#### EXERCISE
For this exercise, output the entries below exactly from the line that holds "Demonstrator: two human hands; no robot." to the line that holds "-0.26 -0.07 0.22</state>", both ends included. No pictures belong in the copy.

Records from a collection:

#####

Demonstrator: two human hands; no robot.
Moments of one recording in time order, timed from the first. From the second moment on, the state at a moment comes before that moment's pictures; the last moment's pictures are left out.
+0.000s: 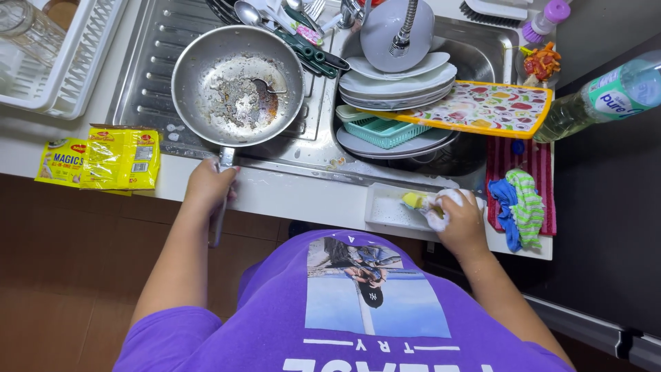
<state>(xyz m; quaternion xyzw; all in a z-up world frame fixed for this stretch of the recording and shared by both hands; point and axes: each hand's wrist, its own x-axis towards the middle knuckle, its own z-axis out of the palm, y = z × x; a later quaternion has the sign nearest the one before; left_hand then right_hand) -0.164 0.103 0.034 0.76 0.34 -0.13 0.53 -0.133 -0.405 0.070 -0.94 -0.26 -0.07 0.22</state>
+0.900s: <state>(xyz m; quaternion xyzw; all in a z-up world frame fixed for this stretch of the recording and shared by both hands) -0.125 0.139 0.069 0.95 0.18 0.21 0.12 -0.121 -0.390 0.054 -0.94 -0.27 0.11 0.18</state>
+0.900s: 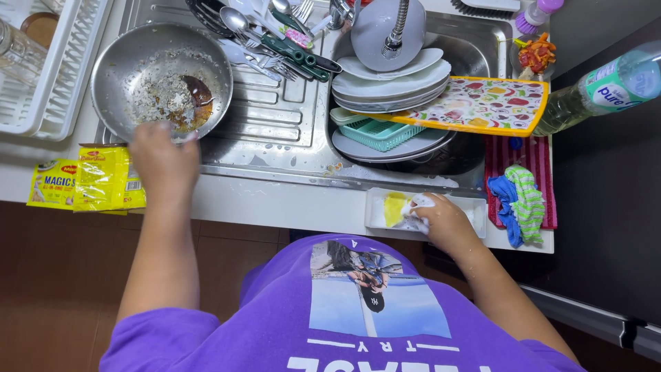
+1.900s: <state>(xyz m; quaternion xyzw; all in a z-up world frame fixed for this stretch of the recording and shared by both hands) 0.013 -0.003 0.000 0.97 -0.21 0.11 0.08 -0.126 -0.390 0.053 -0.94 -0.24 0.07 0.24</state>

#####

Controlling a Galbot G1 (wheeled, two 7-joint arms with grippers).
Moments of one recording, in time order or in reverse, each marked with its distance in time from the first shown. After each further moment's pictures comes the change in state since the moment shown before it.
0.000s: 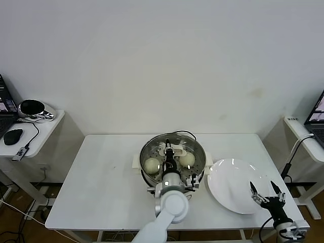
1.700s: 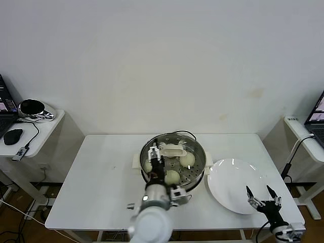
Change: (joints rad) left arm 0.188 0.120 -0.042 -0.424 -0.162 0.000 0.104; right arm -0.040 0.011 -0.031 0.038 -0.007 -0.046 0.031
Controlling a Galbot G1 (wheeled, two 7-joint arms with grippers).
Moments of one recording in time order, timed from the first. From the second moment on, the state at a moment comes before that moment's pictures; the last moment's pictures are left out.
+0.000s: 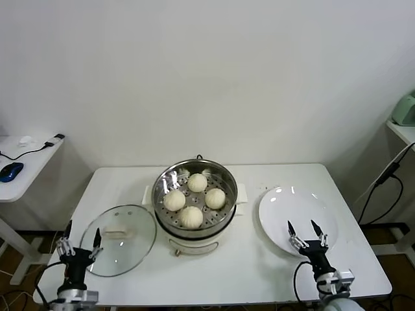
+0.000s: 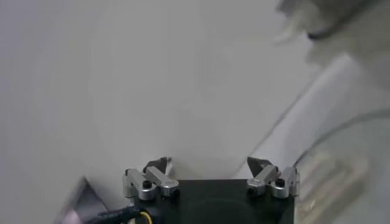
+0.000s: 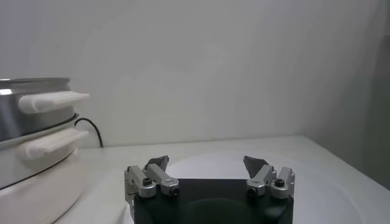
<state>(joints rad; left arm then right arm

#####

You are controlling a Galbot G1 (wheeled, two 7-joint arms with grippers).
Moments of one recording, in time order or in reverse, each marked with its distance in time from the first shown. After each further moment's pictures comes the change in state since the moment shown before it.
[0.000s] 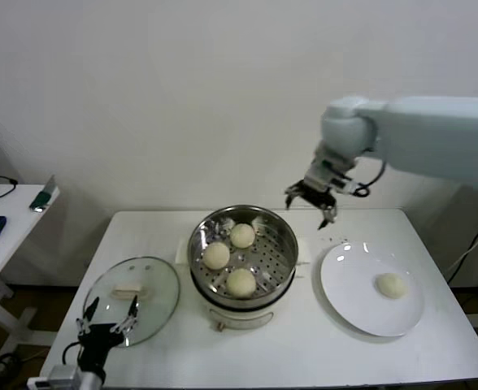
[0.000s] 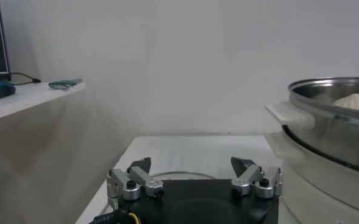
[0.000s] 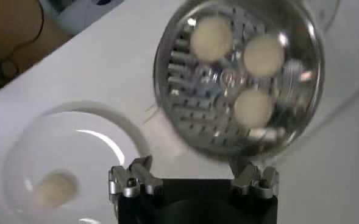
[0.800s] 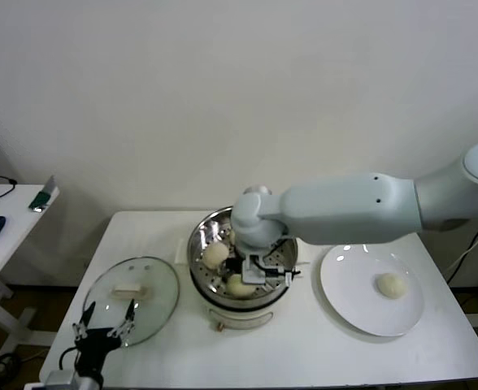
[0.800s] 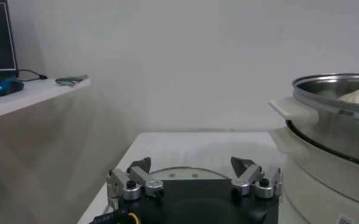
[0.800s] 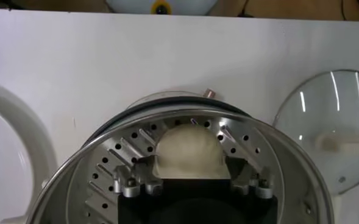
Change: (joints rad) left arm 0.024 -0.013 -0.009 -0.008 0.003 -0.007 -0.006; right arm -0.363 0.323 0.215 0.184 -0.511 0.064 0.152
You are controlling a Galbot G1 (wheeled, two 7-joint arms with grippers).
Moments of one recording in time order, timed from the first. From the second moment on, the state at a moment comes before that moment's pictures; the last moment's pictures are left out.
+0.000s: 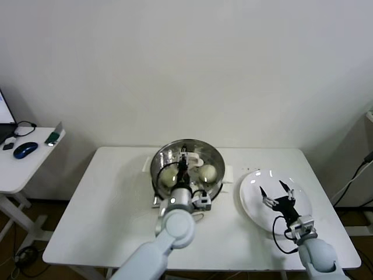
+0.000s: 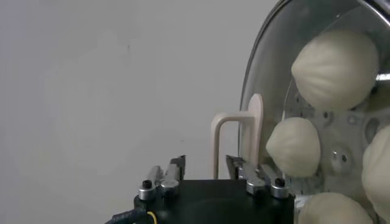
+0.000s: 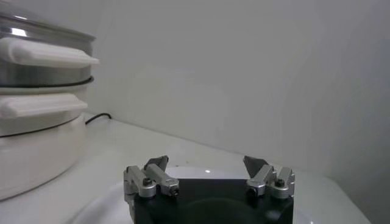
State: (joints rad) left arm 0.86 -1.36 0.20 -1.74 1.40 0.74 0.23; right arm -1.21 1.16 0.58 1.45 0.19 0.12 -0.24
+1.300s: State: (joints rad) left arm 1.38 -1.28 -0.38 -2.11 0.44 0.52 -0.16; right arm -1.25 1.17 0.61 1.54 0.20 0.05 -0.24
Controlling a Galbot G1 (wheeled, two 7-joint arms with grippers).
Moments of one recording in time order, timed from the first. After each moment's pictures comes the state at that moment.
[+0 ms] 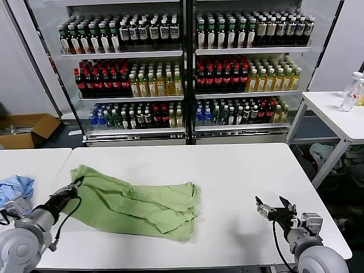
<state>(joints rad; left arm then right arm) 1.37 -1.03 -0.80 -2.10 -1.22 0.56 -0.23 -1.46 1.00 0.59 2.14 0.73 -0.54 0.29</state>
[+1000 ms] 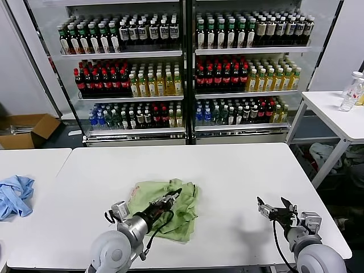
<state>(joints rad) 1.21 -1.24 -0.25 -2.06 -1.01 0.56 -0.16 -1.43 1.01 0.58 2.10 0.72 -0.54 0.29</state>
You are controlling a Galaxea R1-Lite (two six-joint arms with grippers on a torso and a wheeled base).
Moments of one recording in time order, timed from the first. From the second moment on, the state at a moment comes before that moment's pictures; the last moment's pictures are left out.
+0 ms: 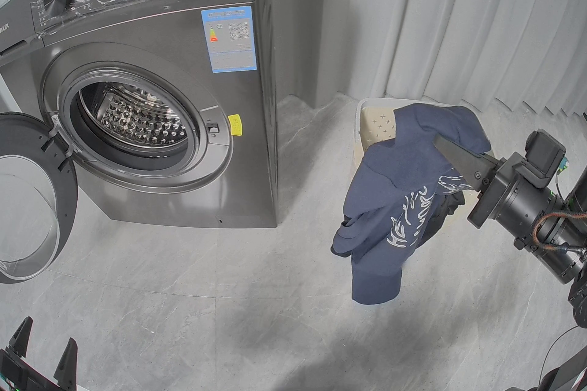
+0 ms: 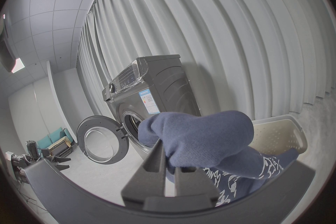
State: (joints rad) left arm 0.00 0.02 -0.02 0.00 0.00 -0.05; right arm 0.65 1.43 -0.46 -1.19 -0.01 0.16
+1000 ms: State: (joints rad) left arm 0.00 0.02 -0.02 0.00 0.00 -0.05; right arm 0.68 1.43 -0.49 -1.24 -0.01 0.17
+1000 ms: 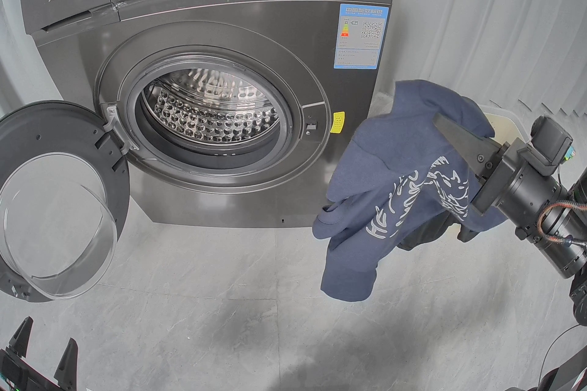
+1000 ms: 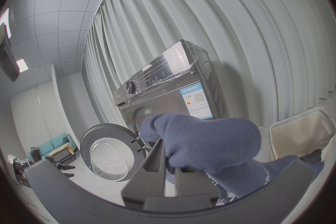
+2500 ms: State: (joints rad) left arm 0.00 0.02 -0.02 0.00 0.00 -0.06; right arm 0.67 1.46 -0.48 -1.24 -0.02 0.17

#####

#### SOLUTION TO THIS TASK
Demonstrator: two human hands; no robot.
Moments of one recording in time order, timed from the first. From the second moment on, the state at a moment comes before that moment's pictures; the last moment's pictures are left out.
+0.000s: 
<state>(xyz m; quaternion xyzw; all in a z-up world frame fixed for this stretch of the recording and shared by both hands; point and axes: each hand's wrist, its own x-axis towards the middle knuckle, its own z-axis out of the palm, y = z × x; a later quaternion has the sign nearest the one before; left_hand then right_hand) -0.164 0.103 0.034 0.76 0.34 -0.13 0.53 -0.133 -0.405 0.070 -0.94 -0.26 -0.07 0.22</state>

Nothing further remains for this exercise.